▶ WORK REQUEST
From the opening line of the records through the line bearing "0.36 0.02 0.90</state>", set down every line exactly.

▶ RECORDS SHOWN
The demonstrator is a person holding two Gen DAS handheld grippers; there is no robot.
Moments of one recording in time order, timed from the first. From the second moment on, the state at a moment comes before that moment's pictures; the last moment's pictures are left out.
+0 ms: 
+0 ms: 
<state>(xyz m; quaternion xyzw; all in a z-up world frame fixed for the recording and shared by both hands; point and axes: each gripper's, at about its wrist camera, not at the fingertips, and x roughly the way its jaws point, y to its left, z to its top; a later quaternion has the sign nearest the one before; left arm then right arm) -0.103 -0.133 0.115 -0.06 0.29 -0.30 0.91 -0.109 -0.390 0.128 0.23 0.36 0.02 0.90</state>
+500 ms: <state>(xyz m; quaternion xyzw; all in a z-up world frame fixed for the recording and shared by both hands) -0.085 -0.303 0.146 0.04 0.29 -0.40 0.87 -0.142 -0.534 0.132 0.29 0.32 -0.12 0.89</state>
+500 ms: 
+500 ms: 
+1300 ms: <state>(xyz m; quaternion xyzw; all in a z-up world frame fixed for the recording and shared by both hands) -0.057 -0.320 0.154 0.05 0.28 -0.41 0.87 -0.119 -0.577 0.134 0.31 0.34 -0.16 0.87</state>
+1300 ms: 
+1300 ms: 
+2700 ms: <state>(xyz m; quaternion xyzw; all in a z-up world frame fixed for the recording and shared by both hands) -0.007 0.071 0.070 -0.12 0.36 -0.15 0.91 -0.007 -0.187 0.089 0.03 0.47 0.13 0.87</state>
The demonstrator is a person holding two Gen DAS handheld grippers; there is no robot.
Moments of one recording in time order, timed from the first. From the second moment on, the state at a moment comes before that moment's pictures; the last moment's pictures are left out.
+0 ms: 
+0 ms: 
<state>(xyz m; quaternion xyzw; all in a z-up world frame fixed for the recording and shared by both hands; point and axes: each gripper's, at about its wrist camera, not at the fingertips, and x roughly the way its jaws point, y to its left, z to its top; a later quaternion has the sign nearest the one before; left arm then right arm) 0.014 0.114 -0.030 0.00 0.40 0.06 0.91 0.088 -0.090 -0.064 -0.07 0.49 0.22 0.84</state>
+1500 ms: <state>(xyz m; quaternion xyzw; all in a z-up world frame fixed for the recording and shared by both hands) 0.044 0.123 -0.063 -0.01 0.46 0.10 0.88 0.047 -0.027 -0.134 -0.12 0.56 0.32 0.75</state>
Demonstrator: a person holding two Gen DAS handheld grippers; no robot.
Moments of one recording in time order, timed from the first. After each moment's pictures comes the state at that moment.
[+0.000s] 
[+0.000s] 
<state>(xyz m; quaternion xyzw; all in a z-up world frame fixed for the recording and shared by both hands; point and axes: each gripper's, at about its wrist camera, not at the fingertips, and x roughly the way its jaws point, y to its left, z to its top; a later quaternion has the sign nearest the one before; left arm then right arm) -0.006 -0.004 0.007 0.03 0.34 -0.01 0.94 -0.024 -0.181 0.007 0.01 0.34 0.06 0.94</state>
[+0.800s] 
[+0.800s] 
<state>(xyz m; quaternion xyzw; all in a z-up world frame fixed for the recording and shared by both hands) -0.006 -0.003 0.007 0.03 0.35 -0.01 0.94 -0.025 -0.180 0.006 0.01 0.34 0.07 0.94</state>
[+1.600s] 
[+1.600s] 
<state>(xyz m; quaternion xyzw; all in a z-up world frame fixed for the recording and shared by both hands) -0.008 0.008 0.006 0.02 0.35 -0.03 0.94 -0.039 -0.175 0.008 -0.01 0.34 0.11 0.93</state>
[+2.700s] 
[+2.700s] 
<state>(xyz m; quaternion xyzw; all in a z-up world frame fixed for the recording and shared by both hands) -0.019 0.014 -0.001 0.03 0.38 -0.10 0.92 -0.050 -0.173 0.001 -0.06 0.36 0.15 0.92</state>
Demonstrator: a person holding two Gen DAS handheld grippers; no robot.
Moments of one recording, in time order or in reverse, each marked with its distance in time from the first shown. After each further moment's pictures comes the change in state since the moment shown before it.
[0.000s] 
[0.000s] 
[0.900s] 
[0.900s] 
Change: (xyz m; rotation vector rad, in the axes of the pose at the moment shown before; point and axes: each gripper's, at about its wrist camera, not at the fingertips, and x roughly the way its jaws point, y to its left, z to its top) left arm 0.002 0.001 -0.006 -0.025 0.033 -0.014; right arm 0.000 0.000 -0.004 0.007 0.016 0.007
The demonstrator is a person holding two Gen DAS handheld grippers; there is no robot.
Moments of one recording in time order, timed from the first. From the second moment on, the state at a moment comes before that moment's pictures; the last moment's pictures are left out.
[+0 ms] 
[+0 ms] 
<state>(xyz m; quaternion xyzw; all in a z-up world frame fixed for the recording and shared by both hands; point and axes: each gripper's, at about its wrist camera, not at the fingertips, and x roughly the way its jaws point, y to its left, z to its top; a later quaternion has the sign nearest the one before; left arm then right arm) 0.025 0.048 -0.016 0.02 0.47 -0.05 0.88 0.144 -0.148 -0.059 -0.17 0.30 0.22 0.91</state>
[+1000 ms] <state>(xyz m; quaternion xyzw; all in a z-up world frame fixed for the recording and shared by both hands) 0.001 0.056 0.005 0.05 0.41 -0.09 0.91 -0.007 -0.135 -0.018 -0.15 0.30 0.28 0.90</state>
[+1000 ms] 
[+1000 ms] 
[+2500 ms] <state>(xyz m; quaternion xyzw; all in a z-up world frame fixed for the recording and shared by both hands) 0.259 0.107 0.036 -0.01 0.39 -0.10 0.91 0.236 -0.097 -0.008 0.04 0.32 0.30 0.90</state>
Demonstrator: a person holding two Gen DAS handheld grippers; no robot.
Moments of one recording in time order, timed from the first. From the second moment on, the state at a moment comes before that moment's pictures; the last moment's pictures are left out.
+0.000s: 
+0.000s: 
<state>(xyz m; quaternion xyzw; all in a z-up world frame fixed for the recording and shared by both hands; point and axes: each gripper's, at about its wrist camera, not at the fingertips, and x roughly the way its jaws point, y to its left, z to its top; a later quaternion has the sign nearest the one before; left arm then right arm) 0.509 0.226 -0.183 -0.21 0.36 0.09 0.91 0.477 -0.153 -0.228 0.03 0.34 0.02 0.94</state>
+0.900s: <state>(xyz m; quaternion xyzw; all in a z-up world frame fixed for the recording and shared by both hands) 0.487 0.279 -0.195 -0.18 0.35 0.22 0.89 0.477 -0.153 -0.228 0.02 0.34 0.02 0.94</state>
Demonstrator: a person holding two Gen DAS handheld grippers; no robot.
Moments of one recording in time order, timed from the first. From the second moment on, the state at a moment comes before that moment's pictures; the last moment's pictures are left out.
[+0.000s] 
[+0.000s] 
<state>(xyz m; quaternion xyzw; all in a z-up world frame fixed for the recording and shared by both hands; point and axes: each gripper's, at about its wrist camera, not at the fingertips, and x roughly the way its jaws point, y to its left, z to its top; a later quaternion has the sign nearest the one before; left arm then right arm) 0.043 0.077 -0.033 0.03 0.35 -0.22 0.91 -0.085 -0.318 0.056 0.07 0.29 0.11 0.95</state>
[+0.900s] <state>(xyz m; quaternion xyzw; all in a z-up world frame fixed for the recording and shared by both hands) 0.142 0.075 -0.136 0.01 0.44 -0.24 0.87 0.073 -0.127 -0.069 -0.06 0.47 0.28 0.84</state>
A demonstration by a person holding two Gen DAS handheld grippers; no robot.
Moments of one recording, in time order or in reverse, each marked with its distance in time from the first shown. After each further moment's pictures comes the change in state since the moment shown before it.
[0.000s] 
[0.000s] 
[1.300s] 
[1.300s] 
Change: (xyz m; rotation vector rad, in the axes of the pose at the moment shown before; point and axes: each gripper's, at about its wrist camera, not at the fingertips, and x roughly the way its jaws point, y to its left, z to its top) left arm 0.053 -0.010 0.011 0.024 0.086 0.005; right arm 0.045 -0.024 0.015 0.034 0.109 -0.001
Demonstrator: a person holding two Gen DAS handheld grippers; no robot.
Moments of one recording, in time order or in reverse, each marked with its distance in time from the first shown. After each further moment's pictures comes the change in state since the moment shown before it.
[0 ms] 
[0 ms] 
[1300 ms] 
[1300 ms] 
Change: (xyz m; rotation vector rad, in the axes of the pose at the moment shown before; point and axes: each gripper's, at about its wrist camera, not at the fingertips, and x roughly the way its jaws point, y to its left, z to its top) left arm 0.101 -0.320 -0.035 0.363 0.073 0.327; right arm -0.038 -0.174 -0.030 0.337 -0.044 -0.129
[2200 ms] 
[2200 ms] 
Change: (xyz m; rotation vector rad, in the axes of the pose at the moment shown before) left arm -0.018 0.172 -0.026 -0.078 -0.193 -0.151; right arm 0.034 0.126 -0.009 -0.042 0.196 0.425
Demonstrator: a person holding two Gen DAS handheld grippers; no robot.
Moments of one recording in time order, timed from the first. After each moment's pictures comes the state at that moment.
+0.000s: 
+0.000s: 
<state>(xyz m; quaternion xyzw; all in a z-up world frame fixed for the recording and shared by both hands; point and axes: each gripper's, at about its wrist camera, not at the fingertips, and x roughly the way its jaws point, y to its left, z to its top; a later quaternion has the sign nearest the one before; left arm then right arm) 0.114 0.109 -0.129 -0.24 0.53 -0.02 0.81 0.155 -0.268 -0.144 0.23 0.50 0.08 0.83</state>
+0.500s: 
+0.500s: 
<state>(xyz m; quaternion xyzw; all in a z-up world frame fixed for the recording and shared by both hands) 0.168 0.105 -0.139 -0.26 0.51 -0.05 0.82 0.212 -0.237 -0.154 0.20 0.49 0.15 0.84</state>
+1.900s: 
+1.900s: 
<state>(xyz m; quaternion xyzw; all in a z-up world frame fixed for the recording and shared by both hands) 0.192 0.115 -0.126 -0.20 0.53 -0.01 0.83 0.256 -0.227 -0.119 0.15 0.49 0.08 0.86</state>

▶ WRITTEN SOLUTION
The demonstrator is a person holding two Gen DAS handheld grippers; there is no robot.
Moments of one recording in time order, timed from the first. From the second moment on, the state at a moment comes before that moment's pictures; the last moment's pictures are left out.
+0 ms: 
+0 ms: 
<state>(xyz m; quaternion xyzw; all in a z-up world frame fixed for the recording and shared by both hands; point and axes: each gripper's, at about its wrist camera, not at the fingertips, and x roughly the way its jaws point, y to its left, z to its top; a later quaternion has the sign nearest the one before; left arm then right arm) -0.103 -0.133 0.115 -0.06 0.29 -0.30 0.91 -0.109 -0.390 0.128 0.23 0.36 0.02 0.90</state>

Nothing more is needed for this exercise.